Closed GitHunter0 closed 2 years ago

GitHunter0 commented 2 years ago

Hi @markfairbanks , is there a way to make tidytable display the translation to data.table code as dtplyr does?

For example, this:

library(data.table)
library(dtplyr)
library(dplyr, warn.conflicts = FALSE)
mtcars2 <- lazy_dt(mtcars)
mtcars2 %>% 
  filter(wt < 5) %>% 
  mutate(l100k = 235.21 / mpg) %>% # liters / 100 km
  group_by(cyl) %>% 
  summarise(l100k = mean(l100k))

shows the translation below:

#> Call:   `_DT1`[wt < 5][, `:=`(l100k = 235.21/mpg)][, .(l100k = mean(l100k)),  keyby = .(cyl)]

Thank you

markfairbanks commented 2 years ago

I don't know if this would be possible at this point to be honest. dtplyr is built in a way that the translation is built first and only evaluates when the user wants it to. tidytable uses eager evaluation.

Another thing is that some tidytable functions are built in a non-data.table way because they're faster (pull.(), uncount.(), bind_cols.(), and unnest.() to name a few). tidytable also uses shallow copies instead of deep copies wherever possible which is very different from basic data.table.

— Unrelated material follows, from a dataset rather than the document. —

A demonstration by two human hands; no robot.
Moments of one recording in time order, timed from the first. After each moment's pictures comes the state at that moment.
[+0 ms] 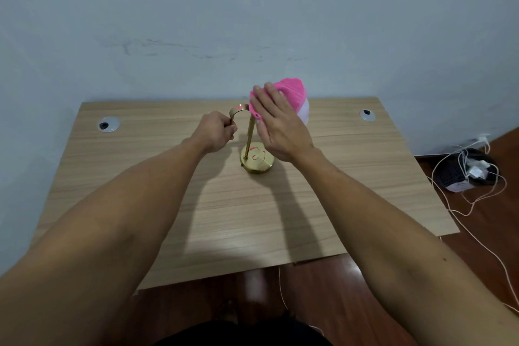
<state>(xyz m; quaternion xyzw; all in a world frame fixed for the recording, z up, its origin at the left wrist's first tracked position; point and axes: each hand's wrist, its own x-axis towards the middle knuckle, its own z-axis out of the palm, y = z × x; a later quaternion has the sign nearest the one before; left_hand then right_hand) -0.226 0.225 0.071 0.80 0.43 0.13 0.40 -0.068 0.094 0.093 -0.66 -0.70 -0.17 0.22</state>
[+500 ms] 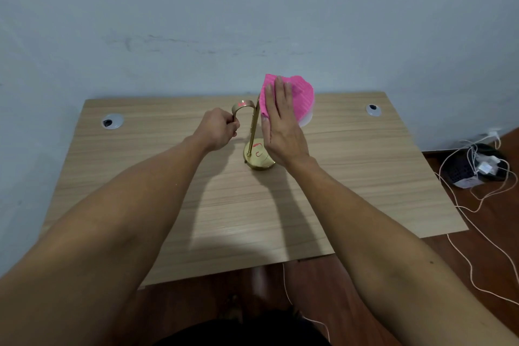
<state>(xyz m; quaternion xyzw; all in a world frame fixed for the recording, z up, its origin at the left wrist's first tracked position) -0.226 0.226 0.070 0.81 0.43 0.12 0.38 -0.089 0.090 0.073 -0.71 -0.62 -0.09 0.32</state>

Is there a reason why you're looking for this? I feel like dtplyr does a pretty good job at it.

GitHunter0 commented 2 years ago

Thank you for the response, I'm just asking because it is a useful feature to make sure tidytable is doing the expected operations and also to educate people which have limited knowledge on data.table. Indeed dtplyr does that pretty well but tidytable seems to be always ahead, comprising more verbs. However, at some point dtplyr should catch-up. Feel free to close the issue.

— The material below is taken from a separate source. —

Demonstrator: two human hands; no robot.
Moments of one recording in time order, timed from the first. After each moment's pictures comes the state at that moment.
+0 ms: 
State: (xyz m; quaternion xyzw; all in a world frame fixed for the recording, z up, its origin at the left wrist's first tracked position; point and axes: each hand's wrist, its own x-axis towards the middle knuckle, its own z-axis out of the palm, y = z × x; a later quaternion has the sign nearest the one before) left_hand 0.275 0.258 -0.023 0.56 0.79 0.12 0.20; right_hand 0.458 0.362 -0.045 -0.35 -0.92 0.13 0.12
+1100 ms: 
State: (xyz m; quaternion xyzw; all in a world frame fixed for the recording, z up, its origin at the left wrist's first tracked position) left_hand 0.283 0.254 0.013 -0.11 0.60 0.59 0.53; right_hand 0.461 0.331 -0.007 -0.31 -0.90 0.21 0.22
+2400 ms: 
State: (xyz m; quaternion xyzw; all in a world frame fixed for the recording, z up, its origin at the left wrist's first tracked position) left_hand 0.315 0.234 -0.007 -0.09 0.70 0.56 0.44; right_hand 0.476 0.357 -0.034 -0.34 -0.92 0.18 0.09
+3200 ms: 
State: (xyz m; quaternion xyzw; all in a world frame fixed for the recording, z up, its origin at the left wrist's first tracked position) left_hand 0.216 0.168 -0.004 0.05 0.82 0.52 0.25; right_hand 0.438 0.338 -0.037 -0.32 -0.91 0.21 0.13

markfairbanks commented 2 years ago

it is a useful feature to make sure tidytable is doing the expected

I do have about 1100 tests that make sure tidytable functions behave like tidyverse functions. They run every time I make an update to tidytable. I know that's not visible to the user but they are there.

also to educate people which have limited knowledge on data.table. Indeed dtplyr does that pretty well but tidytable seems to be always ahead, comprising more verbs.

I think part of what holds dtplyr back from having more verbs is the lazy workflow. It's hard to make things work like dplyr/tidyr sometimes if data.table doesn't have a good translation. unnest() is a good example - with eager evaluation tidytable can do some extra checks (e.g. is the user unnesting a list of data frames or a list of vectors?), whereas dtplyr would rely on data.table having a perfect translation of unnest() (which it doesn't at the moment). That's one reason why tidytable has more functions.

dtplyr is also held back from implementing functions that aren't S3 generics - bind_cols/bind_rows can't be implemented with how R currently implements OOP. tidytable doesn't have those same constraints.

I think that's why tidytable still has a good place in the R ecosystem - with eager evaluation it has a big advantage over dtplyr. The downside to eager evaluation is that printing the translations would be much harder.

I'll close this for now - but if you're ever curious how something is translated let me know.

GitHunter0 commented 2 years ago

@markfairbanks , thanks a lot for the detailed explanation.